PROBLEM DESCRIPTION: Output all the data exactly as it appears below.
-------- SOURCE DATA --------
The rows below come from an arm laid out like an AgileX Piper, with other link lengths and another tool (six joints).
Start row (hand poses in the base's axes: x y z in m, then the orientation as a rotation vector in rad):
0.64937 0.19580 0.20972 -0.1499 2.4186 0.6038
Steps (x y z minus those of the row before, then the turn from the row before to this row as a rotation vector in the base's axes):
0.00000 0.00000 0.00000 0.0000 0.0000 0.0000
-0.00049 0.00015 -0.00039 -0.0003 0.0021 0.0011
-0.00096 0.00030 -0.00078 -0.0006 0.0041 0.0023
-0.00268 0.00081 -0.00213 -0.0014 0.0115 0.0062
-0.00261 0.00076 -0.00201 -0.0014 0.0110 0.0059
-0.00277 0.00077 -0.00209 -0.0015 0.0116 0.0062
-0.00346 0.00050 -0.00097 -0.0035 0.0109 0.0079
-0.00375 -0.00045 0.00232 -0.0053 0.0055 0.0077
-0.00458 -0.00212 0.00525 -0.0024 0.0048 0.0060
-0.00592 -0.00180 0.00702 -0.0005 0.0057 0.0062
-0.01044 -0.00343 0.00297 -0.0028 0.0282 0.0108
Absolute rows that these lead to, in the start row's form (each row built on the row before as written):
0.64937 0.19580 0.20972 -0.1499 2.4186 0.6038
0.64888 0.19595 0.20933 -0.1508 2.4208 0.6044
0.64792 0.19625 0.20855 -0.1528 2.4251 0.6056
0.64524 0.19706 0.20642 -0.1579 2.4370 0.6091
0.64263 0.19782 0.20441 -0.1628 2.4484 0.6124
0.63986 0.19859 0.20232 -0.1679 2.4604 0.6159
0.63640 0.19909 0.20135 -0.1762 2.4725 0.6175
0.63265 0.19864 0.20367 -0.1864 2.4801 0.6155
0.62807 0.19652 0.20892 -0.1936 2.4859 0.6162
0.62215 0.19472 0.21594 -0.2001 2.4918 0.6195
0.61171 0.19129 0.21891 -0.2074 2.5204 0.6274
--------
OUTPUT OF THE TASK:
The rows below come from an arm laid out like an AgileX Piper, with other link lengths and another tool (six joints).
Start row (hand poses in the base's axes: x y z in m, then the orientation as a rotation vector in rad):
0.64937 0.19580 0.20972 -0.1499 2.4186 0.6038
Steps (x y z minus those of the row before, then the turn from the row before to this row as a rotation vector in the base's axes):
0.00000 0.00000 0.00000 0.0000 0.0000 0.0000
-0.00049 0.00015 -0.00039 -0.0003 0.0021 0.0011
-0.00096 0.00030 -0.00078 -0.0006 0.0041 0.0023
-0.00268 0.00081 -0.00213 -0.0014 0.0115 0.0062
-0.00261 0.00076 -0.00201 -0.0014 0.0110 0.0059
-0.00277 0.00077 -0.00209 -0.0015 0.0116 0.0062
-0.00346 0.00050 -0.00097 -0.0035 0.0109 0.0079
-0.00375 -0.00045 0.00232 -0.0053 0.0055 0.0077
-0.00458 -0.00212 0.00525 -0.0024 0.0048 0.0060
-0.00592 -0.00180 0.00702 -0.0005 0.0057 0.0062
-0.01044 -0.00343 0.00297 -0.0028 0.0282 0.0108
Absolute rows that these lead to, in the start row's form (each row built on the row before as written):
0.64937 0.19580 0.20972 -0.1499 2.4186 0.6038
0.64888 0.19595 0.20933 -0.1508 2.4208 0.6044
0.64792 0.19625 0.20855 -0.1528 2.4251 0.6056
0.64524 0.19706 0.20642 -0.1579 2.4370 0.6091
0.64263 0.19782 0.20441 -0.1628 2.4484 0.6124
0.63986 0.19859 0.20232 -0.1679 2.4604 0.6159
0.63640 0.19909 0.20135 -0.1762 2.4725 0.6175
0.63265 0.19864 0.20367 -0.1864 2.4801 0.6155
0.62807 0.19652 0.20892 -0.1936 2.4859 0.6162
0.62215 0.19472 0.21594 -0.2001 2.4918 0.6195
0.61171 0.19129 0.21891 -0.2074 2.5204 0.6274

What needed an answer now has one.